Vegan pumpkin donuts

Who doesn't think the idea of having breakfast or snacking donuts is irresistible? With this recipe you can do it in a healthy way and with a much more positive nutritional value than that of processed donuts. These vegan donuts are pumpkin based, and trust me it tastes amazing.

Healthy ingredients

We have decided to use two types of flours , but you can use only one if you prefer. In the case of oatmeal, if you can't find it in any store, you can create it yourself by grinding the oatmeal flakes. It will also be cheaper than buying it made.

About the milk, the recipe is made with coconut milk and we assure you that you will not notice the taste. If you prefer, you can change it for soy or almond, which will give it a special touch as well.
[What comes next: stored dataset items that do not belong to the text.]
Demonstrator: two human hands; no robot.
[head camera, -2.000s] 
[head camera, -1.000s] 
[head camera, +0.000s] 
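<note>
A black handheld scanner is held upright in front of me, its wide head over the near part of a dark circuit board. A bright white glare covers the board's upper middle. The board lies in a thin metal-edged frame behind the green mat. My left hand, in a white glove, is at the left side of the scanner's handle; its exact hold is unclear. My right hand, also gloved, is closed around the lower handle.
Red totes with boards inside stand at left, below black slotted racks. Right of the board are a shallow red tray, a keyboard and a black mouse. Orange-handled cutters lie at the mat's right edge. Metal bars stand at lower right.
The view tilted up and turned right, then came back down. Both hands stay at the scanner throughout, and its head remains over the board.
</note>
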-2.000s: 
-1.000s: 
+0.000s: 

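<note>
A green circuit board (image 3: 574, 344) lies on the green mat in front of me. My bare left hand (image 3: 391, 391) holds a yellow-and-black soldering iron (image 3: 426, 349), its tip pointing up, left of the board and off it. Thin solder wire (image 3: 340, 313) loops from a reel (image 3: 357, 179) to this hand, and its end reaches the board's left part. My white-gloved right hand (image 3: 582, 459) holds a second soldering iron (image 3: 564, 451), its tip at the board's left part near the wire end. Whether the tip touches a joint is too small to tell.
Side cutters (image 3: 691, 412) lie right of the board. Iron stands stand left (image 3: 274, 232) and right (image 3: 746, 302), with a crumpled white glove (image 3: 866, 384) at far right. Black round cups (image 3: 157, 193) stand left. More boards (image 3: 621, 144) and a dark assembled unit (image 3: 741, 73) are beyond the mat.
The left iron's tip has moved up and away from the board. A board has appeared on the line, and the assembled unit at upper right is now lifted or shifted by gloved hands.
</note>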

The sense of using the coconut is to add a little good fat, since the recipe hardly contains.

Each individual donut contains 150 calories , 5.9 grams of fat (4.3 grams saturated), 2.2 grams of fiber and 3.2 grams of protein.
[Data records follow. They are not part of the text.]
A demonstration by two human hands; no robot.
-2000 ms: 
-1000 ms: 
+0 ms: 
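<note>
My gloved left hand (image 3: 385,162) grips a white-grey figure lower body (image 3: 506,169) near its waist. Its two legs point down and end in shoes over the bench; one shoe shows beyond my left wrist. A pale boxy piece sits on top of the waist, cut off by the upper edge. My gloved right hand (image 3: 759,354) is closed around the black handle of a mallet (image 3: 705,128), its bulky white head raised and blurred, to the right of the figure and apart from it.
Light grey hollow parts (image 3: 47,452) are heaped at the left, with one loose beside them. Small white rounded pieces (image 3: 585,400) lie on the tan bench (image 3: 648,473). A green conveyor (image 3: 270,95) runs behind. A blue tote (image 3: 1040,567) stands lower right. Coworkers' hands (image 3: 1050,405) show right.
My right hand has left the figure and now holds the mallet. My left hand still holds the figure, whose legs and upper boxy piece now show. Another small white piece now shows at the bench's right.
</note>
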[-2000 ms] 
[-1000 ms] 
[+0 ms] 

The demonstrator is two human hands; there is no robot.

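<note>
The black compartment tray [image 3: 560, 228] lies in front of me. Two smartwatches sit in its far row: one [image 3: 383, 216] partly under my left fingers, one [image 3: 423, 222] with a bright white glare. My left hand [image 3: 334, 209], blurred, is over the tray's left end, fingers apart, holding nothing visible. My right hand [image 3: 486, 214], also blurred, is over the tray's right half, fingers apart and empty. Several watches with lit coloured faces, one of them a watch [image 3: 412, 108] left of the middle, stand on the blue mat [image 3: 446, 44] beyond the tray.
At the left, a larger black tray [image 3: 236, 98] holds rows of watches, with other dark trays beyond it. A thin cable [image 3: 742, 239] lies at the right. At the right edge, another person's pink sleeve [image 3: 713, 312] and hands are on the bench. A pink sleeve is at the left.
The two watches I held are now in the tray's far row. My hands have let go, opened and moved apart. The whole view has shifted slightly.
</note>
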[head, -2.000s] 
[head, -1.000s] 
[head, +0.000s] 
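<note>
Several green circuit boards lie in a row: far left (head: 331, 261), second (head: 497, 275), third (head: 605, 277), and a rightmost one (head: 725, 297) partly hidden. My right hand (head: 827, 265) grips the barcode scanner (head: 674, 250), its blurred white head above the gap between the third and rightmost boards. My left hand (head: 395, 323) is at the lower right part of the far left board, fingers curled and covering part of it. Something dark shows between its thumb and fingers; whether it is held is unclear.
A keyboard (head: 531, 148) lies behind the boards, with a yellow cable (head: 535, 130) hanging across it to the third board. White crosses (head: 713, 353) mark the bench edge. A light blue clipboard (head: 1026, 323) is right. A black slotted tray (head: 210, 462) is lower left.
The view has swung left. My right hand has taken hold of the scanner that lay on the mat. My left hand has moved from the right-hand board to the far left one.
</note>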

As we always tell you, we hope to see your results on our social networks like Instagram !

Ingredients

  • 1/4 cup of pumpkin puree (65 gr)
  • 1/2 cup + 2 tablespoons of buckwheat flour (75 gr)
  • 1/2 cup + 2 tablespoons of oatmeal (80 gr)
  • 1/2 teaspoon of baking soda
  • 1/2 cup canned coconut milk (125 ml)
  • 1/4 cup brown sugar or brown sugar (50 gr)
  • 1 and 1/2 teaspoons of apple cider vinegar

Preparation

Pre-heat the oven

Start by heating your oven to 200º C.

In a bowl…

Add the flours, the brown sugar and the baking soda. Stir well.
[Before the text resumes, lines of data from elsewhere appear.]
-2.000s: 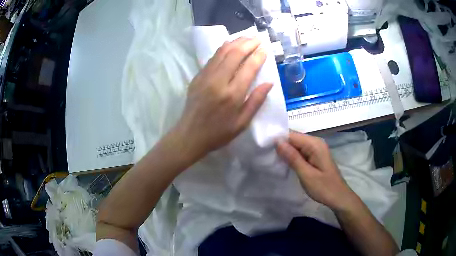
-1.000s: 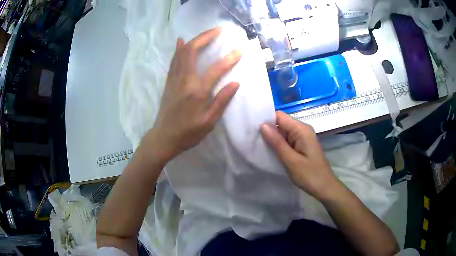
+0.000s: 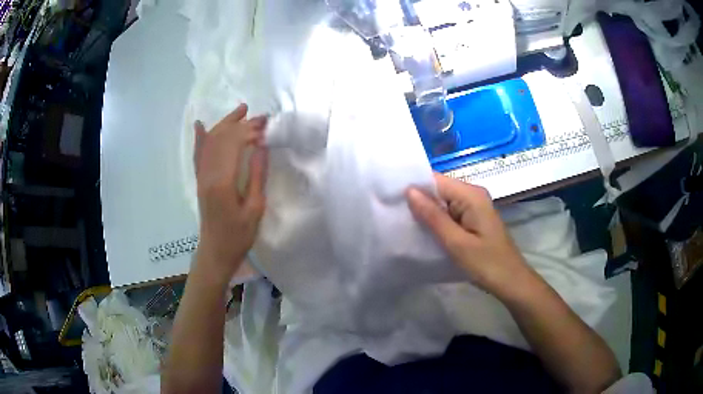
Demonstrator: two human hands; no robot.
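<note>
A large thin white garment piece [image 3: 378, 208] runs from the needle area of the sewing machine [image 3: 470, 38] down over my lap. My right hand [image 3: 462, 223] pinches its right edge between thumb and fingers, just in front of the blue plastic tray [image 3: 493, 119]. My left hand [image 3: 231, 181] is at the cloth's left side, slightly blurred, with a raised fold at its thumb and nearest fingertips and the other fingers spread. The clear guard [image 3: 428, 77] stands at the needle. The presser foot is hidden by cloth and glare.
More white cloth [image 3: 223, 77] lies on the table [image 3: 142, 154] at left. A printed ruler [image 3: 566, 146] follows the front edge. A dark purple slab [image 3: 636, 81] and hanging white strips [image 3: 593, 138] are at right. A yellow-framed basket [image 3: 73, 315] with white pieces is at lower left.
My left hand has moved left and down from the top of the cloth, and a fold now rises beside it. My right hand has shifted slightly left since the first frame, still pinching the edge.
</note>
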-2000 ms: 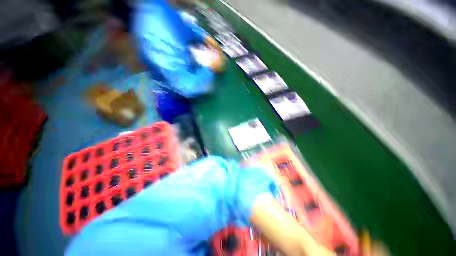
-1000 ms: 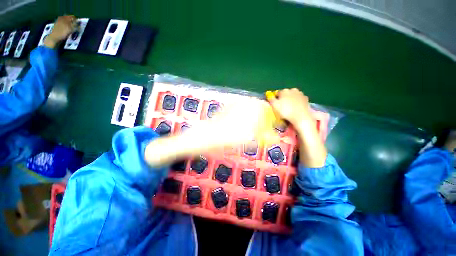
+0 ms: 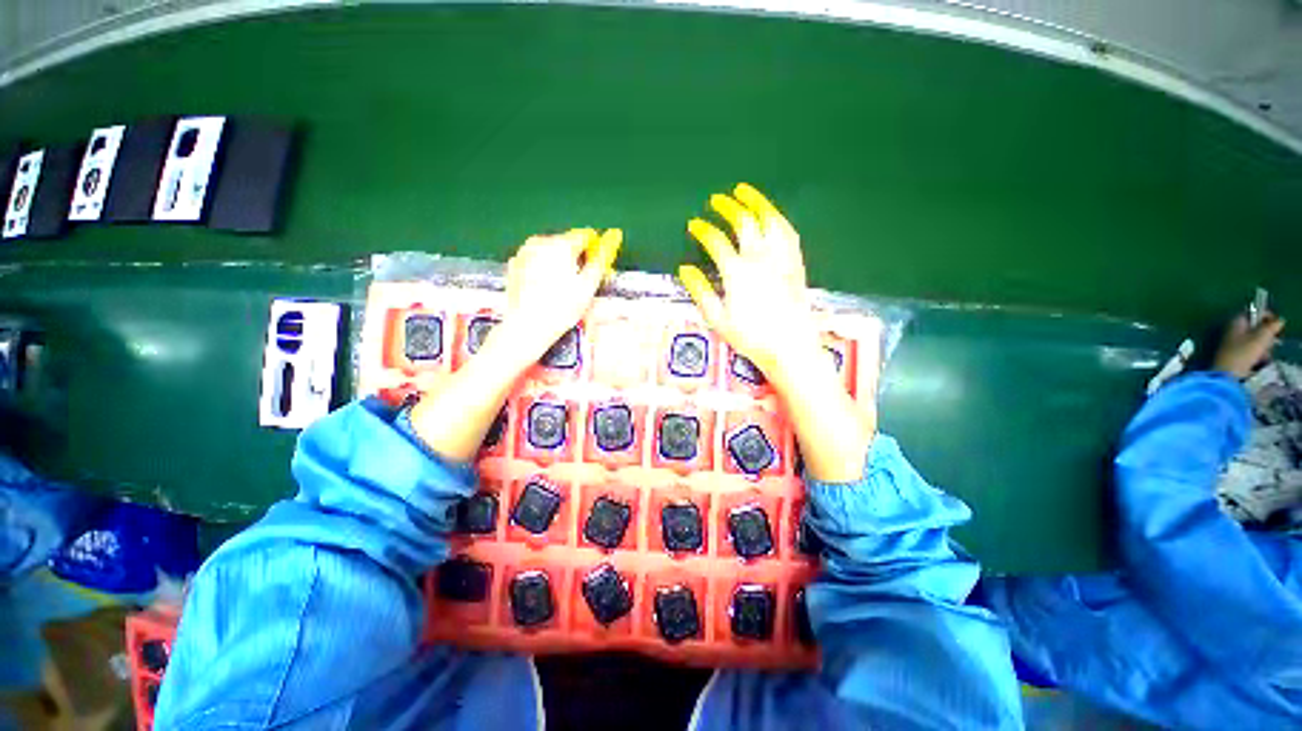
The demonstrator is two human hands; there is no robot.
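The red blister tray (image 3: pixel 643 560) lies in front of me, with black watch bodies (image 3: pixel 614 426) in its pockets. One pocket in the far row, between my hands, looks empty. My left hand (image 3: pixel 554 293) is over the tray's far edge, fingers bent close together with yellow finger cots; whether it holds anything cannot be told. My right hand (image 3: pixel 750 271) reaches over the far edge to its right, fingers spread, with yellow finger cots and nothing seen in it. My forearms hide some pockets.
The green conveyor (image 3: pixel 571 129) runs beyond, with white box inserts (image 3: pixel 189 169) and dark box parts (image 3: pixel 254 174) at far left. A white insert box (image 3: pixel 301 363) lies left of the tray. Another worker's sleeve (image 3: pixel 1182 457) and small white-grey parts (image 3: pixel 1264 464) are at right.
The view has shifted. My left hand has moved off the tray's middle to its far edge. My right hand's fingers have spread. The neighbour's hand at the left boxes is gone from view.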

Also add the coconut milk, the pumpkin puree and the vinegar and continue stirring until there is a homogeneous mass.

Prepare the molds

If you think your molds are non-stick and the mixture may stick, grease them with a little coconut oil.

Pour the mixture into the molds. It will give you 6 servings.

Baked!

Bake them for about 15 minutes, making sure they don't burn. When they are golden brown, remove them from the oven and let them cool before removing from the mold.